* What needs to be done:
Beginning at the line that holds "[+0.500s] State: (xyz" and continuing to the last line of the data below, transcribe every line word for word, without pictures.
——————
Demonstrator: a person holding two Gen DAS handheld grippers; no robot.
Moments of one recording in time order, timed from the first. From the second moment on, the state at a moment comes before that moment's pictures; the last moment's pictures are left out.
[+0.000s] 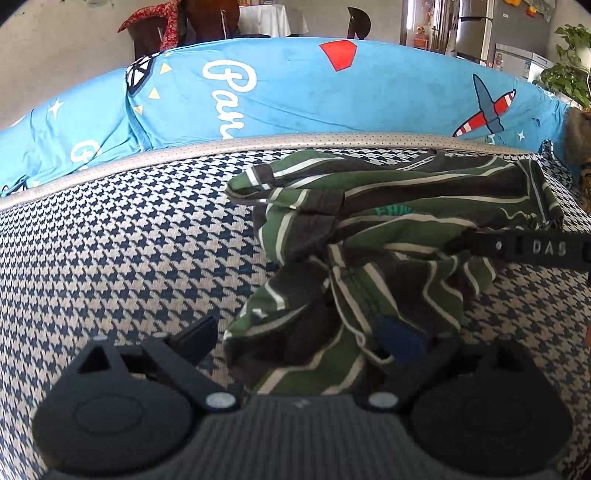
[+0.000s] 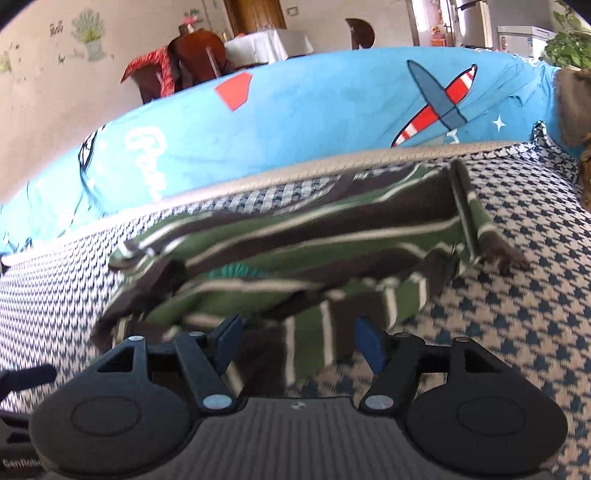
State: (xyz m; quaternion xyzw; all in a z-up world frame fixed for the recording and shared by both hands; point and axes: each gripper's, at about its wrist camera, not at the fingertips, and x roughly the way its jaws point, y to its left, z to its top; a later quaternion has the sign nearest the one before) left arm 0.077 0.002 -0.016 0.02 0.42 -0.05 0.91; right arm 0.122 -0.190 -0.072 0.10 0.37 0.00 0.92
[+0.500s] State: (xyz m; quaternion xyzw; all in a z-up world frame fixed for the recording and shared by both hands) left arm 0.051 0.008 -0.028 0.01 0.43 -0.01 0.90; right arm 0.104 -0.171 -0.076 0.08 0.41 -0.04 0.91
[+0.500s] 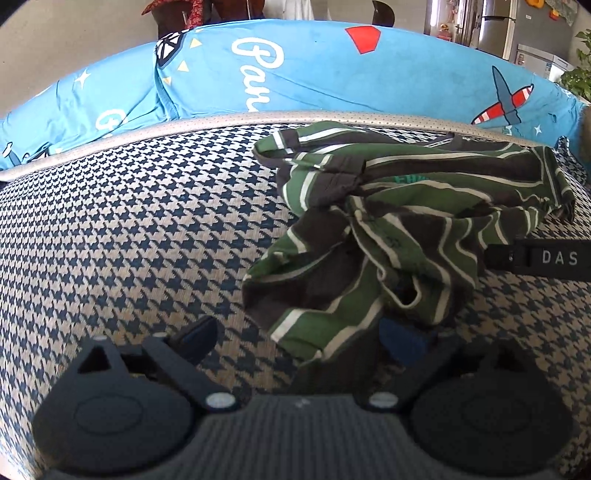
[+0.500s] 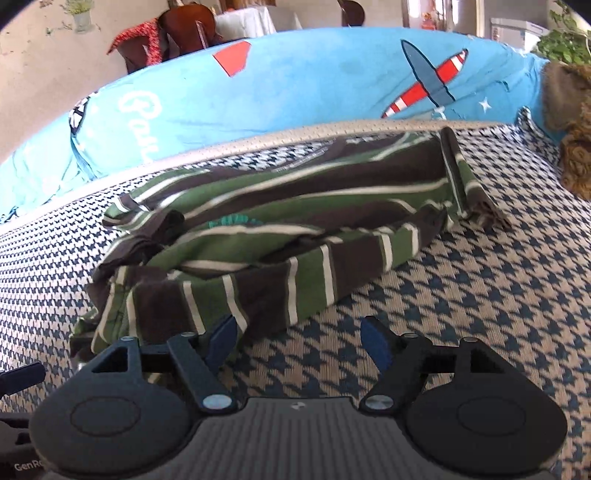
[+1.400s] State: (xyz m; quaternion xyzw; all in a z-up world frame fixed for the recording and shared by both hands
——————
* Solution to this problem:
[+0.500s] State: (xyz m; quaternion xyzw; all in a z-up world frame fixed for the recording and shared by both hands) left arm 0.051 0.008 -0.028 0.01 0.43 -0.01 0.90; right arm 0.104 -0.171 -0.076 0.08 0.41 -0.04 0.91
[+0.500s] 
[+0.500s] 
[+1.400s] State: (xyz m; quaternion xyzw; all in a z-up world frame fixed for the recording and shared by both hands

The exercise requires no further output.